(Dataset records)
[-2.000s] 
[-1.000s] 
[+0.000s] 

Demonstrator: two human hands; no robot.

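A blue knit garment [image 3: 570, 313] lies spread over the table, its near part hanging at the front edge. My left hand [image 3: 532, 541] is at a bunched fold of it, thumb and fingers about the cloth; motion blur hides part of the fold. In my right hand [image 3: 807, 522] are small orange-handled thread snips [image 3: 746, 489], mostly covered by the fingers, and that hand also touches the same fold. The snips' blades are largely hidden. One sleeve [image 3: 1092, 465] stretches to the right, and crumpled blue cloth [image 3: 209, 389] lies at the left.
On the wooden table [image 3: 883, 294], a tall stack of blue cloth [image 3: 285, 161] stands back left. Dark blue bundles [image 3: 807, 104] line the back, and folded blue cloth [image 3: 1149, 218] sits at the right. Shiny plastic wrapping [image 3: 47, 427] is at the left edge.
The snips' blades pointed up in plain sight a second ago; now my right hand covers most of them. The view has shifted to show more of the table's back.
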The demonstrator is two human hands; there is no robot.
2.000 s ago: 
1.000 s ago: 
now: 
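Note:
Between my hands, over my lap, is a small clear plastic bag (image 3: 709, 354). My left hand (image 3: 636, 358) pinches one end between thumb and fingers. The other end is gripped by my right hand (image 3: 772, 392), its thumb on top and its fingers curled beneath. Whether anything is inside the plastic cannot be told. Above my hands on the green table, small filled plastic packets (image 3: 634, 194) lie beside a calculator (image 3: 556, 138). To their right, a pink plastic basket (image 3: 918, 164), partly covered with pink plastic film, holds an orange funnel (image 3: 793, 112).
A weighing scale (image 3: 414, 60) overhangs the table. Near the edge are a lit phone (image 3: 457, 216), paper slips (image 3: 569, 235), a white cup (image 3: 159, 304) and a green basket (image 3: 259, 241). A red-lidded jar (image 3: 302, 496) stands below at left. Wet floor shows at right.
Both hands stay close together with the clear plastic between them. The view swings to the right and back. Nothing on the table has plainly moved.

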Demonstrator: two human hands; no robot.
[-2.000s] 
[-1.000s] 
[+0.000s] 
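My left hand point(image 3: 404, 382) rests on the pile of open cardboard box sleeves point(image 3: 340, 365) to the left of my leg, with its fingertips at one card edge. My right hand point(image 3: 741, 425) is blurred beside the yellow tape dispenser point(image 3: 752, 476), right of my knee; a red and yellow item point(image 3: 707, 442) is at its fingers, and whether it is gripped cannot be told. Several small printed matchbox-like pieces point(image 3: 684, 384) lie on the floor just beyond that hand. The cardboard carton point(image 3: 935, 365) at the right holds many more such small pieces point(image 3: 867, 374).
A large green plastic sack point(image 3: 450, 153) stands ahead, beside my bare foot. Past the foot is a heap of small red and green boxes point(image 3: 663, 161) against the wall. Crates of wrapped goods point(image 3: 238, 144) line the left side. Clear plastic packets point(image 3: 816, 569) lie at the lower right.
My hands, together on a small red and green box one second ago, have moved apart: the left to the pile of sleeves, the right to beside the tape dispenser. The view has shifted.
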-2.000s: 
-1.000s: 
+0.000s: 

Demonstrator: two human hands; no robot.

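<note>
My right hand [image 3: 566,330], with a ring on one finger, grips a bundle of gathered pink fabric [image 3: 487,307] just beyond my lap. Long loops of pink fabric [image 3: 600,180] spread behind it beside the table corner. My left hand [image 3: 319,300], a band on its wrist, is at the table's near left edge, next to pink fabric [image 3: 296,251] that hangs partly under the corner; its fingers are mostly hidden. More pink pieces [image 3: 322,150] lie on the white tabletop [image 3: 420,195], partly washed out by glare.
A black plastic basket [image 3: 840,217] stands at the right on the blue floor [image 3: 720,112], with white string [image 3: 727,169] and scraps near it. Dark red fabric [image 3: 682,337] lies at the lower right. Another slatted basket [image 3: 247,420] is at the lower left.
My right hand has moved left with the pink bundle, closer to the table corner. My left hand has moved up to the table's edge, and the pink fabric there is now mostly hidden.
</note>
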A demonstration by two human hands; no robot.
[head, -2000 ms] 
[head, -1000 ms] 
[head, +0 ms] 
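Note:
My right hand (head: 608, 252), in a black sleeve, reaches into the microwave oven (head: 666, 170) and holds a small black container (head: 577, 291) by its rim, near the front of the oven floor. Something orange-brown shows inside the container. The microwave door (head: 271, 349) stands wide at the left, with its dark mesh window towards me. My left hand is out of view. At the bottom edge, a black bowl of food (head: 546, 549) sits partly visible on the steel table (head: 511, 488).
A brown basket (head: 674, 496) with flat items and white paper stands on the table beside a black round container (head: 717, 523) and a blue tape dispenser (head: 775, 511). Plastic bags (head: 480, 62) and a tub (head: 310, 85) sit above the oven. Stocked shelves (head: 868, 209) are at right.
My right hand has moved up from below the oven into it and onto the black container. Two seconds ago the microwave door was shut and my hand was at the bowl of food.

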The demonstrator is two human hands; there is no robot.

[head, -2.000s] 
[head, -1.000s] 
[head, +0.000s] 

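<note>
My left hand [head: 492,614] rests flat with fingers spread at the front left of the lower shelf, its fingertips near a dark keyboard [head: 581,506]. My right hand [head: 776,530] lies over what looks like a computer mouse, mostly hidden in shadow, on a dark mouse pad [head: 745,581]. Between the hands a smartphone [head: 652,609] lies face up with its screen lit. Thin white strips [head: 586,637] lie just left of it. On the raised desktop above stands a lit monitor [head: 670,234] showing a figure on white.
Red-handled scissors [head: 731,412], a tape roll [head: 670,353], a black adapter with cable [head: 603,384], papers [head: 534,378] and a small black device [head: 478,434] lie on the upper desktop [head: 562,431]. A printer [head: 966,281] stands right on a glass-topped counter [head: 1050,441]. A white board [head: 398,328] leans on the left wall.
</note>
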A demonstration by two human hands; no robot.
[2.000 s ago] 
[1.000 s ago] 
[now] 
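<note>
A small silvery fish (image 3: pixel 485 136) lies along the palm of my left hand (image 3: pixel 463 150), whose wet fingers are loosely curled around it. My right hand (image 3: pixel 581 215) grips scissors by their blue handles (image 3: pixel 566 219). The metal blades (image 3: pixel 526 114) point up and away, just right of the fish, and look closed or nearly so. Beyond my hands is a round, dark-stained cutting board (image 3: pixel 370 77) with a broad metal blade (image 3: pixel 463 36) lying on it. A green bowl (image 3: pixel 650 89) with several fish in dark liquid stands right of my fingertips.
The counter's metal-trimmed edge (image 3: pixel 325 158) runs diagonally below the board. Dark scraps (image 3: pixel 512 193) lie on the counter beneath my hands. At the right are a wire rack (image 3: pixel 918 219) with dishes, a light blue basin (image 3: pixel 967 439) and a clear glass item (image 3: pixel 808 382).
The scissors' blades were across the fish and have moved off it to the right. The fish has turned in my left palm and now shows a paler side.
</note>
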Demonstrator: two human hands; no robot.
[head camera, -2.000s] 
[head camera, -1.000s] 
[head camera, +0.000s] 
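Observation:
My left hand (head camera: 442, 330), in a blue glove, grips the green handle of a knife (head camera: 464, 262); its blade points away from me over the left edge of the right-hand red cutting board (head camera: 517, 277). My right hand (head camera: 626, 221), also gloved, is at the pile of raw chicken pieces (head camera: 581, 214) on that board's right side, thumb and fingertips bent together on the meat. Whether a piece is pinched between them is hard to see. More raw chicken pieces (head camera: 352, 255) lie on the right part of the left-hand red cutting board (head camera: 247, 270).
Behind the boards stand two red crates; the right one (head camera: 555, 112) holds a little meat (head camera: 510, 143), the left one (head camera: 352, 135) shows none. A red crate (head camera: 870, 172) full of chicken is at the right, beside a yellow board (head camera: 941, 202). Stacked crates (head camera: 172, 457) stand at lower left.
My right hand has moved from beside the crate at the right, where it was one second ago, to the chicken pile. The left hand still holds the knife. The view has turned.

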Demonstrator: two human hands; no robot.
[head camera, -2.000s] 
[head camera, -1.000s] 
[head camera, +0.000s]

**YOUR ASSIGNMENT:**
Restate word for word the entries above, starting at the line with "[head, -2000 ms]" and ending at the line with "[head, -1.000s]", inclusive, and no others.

**WRITTEN SOLUTION:**
[head, -2000 ms] 
[head, -1000 ms] 
[head, +0 ms] 
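Note:
My right hand (head: 608, 252), in a black sleeve, reaches into the microwave oven (head: 666, 170) and holds a small black container (head: 577, 291) by its rim, near the front of the oven floor. Something orange-brown shows inside the container. The microwave door (head: 271, 349) stands wide at the left, with its dark mesh window towards me. My left hand is out of view. At the bottom edge, a black bowl of food (head: 546, 549) sits partly visible on the steel table (head: 511, 488).
A brown basket (head: 674, 496) with flat items and white paper stands on the table beside a black round container (head: 717, 523) and a blue tape dispenser (head: 775, 511). Plastic bags (head: 480, 62) and a tub (head: 310, 85) sit above the oven. Stocked shelves (head: 868, 209) are at right.
My right hand has moved up from below the oven into it and onto the black container. Two seconds ago the microwave door was shut and my hand was at the bowl of food.
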
The demonstrator is two human hands; there is no robot.

[head, -2.000s] 
[head, -1.000s] 

What was asked now has a complete answer.